=== TASK PROMPT ===
Reproduce the listing below word for word, with no pictures.

=== PROVIDED MATERIAL ===
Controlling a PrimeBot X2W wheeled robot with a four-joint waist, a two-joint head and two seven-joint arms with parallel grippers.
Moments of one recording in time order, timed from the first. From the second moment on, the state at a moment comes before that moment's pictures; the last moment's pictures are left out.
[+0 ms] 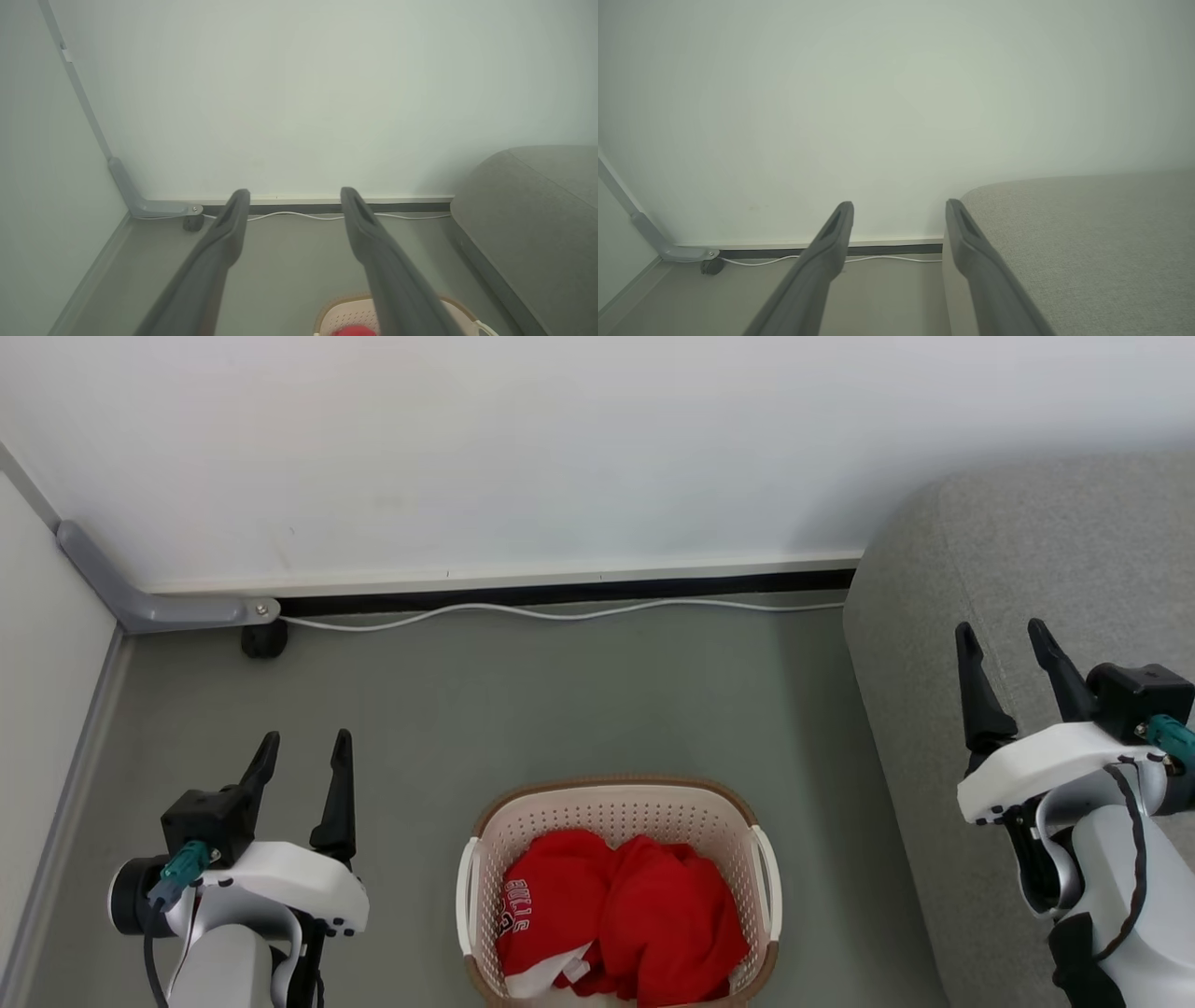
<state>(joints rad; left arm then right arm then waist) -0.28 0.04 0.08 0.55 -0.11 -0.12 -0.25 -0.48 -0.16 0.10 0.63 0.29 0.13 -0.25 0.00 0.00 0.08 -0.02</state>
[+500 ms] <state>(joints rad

=== TASK RESULT ===
Controlling a PrimeBot X2W wheeled robot with a four-joint waist, a two-joint head and two seven-joint arms with parallel grippers.
Moments of one recording in time order, timed from the first. From the second moment on, the state at a moment comes before that moment's pictures; the last moment's pictures are left out.
[+0 ms] 
<state>(joints rad; left arm then right arm then waist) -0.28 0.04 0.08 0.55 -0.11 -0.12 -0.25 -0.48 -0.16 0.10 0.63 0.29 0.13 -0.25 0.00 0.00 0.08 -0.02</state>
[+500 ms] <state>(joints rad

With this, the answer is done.